What is expected: For this exercise, retype each line of the material below verbatim and omit any picture.

---- Supplied material

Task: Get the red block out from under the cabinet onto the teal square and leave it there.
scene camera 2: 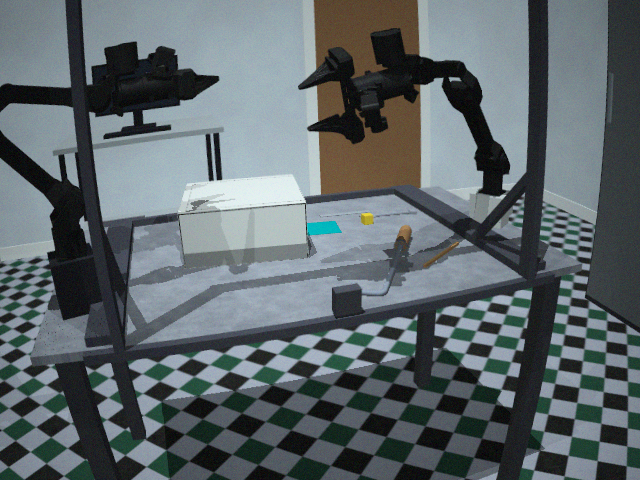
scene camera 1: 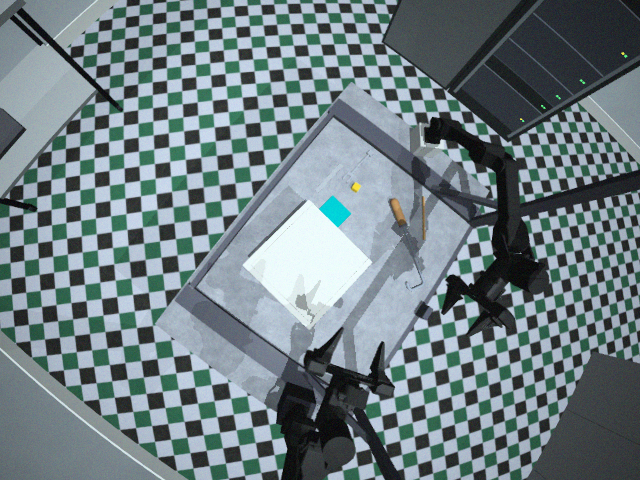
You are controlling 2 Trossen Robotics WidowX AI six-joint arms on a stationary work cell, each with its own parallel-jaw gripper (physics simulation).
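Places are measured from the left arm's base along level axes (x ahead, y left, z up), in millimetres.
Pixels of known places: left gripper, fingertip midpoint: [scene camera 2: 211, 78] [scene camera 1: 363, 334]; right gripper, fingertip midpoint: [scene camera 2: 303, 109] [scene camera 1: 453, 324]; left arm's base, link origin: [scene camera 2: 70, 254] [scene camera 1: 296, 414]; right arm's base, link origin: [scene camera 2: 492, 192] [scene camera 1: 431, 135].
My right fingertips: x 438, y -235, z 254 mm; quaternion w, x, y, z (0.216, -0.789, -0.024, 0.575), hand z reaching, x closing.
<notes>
For each thing: its top centre in the pictures, then the offset to it from my right fingertips. "pt": a spot on its surface instead.
- white cabinet, top centre: [scene camera 2: 240, 191] [scene camera 1: 309, 263] 23 mm ahead, 371 mm left, 237 mm down
- teal square, surface spot: [scene camera 2: 324, 227] [scene camera 1: 335, 211] pt 249 mm ahead, 343 mm left, 372 mm down
- small yellow cube, top centre: [scene camera 2: 367, 214] [scene camera 1: 356, 186] 362 mm ahead, 302 mm left, 348 mm down
- thin orange stick, top centre: [scene camera 2: 442, 252] [scene camera 1: 424, 217] 362 mm ahead, 2 mm left, 366 mm down
- dark block, top centre: [scene camera 2: 346, 287] [scene camera 1: 427, 313] 13 mm ahead, 106 mm right, 315 mm down
The white cabinet [scene camera 1: 307, 258] [scene camera 2: 242, 227] stands on the table. The red block does not show in either view; the space under the cabinet is hidden. The teal square [scene camera 1: 335, 211] [scene camera 2: 324, 227] lies flat beside the cabinet, with no block on its visible part. A hooked tool with an orange handle [scene camera 1: 397, 210] [scene camera 2: 403, 236] lies to the right of the cabinet. My left gripper [scene camera 1: 361, 335] [scene camera 2: 209, 81] is open and empty, raised high above the table. My right gripper [scene camera 1: 456, 323] [scene camera 2: 304, 107] is open and empty, also high up.
A small yellow cube [scene camera 1: 355, 187] [scene camera 2: 367, 218] lies near the teal square. A thin orange stick [scene camera 1: 423, 217] [scene camera 2: 440, 254] lies beside the tool's handle. A dark block [scene camera 1: 423, 310] [scene camera 2: 346, 300] sits at the table edge near the tool's hook. Dark frame posts [scene camera 2: 537, 103] rise around the table.
</notes>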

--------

Your response:
Task: Get the red block out from under the cabinet onto the teal square and leave it there.
scene camera 2: 
scene camera 1: 
You are controlling 2 Trossen Robotics WidowX AI six-joint arms on a stationary work cell, each with its own parallel-jaw gripper (physics simulation).
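Places are measured from the left arm's base along level axes (x ahead, y left, z up), in millimetres.
Pixels of known places: left gripper, fingertip midpoint: [scene camera 2: 211, 78] [scene camera 1: 363, 334]; right gripper, fingertip midpoint: [scene camera 2: 303, 109] [scene camera 1: 453, 324]; left arm's base, link origin: [scene camera 2: 70, 254] [scene camera 1: 296, 414]; right arm's base, link origin: [scene camera 2: 492, 192] [scene camera 1: 431, 135].
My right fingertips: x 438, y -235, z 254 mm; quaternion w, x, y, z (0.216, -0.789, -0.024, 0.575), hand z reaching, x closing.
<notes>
For each thing: its top centre in the pictures, then the offset to it from my right fingertips. "pt": a spot on its surface instead.
- white cabinet, top centre: [scene camera 2: 240, 191] [scene camera 1: 309, 263] 23 mm ahead, 371 mm left, 237 mm down
- teal square, surface spot: [scene camera 2: 324, 227] [scene camera 1: 335, 211] pt 249 mm ahead, 343 mm left, 372 mm down
- small yellow cube, top centre: [scene camera 2: 367, 214] [scene camera 1: 356, 186] 362 mm ahead, 302 mm left, 348 mm down
- thin orange stick, top centre: [scene camera 2: 442, 252] [scene camera 1: 424, 217] 362 mm ahead, 2 mm left, 366 mm down
- dark block, top centre: [scene camera 2: 346, 287] [scene camera 1: 427, 313] 13 mm ahead, 106 mm right, 315 mm down
The white cabinet [scene camera 1: 307, 258] [scene camera 2: 242, 227] stands on the table. The red block does not show in either view; the space under the cabinet is hidden. The teal square [scene camera 1: 335, 211] [scene camera 2: 324, 227] lies flat beside the cabinet, with no block on its visible part. A hooked tool with an orange handle [scene camera 1: 397, 210] [scene camera 2: 403, 236] lies to the right of the cabinet. My left gripper [scene camera 1: 361, 335] [scene camera 2: 209, 81] is open and empty, raised high above the table. My right gripper [scene camera 1: 456, 323] [scene camera 2: 304, 107] is open and empty, also high up.
A small yellow cube [scene camera 1: 355, 187] [scene camera 2: 367, 218] lies near the teal square. A thin orange stick [scene camera 1: 423, 217] [scene camera 2: 440, 254] lies beside the tool's handle. A dark block [scene camera 1: 423, 310] [scene camera 2: 346, 300] sits at the table edge near the tool's hook. Dark frame posts [scene camera 2: 537, 103] rise around the table.
</notes>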

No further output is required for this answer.